**** Dataset excerpts

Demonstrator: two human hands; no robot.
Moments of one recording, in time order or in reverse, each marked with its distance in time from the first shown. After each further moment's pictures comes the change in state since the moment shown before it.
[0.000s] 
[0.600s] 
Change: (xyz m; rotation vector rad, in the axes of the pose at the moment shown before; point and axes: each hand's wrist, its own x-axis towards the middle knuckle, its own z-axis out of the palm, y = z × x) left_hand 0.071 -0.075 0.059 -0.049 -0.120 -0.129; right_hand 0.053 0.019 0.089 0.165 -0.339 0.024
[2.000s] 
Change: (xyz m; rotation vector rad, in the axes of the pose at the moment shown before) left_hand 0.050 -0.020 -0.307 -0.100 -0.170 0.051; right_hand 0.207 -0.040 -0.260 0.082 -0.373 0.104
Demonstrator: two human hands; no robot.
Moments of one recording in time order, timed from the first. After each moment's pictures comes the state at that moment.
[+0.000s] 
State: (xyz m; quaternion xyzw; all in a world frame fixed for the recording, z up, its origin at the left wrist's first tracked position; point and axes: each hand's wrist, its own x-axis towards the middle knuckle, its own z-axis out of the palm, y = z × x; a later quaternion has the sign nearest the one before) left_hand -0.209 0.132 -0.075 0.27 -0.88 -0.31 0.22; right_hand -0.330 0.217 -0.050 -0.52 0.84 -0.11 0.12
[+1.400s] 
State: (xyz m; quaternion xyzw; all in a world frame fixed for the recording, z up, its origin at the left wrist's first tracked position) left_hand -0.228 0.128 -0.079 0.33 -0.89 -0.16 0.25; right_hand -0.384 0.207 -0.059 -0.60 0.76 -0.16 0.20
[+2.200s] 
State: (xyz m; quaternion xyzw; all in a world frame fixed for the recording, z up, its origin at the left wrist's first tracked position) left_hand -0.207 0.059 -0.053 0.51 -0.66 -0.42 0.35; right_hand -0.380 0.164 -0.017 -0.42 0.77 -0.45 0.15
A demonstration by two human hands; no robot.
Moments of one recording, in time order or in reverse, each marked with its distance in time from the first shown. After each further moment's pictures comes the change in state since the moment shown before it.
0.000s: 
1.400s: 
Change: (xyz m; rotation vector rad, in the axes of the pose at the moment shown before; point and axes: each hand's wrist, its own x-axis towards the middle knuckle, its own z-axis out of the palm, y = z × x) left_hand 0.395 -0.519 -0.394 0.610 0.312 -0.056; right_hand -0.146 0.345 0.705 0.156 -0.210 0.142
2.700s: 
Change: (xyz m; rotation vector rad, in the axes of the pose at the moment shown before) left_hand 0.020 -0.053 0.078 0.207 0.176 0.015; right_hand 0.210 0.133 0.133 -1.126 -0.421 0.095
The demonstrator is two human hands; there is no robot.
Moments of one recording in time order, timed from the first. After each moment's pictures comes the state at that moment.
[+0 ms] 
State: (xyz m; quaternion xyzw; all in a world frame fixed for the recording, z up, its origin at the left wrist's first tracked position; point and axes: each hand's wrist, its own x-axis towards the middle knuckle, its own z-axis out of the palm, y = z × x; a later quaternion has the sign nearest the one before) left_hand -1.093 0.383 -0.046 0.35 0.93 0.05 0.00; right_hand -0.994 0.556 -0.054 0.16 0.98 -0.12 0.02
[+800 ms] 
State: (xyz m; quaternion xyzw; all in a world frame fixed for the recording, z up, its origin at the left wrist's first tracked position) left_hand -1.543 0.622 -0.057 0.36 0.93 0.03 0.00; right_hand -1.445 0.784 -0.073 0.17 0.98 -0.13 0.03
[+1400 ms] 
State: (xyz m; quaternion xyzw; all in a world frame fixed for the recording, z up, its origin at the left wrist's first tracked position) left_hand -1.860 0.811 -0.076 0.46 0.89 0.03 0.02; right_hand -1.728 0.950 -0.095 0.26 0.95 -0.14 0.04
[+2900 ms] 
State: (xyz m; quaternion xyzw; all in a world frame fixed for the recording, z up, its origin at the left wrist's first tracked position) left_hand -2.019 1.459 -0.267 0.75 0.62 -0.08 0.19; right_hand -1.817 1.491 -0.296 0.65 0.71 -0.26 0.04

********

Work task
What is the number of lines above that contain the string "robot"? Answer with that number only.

Written reply
4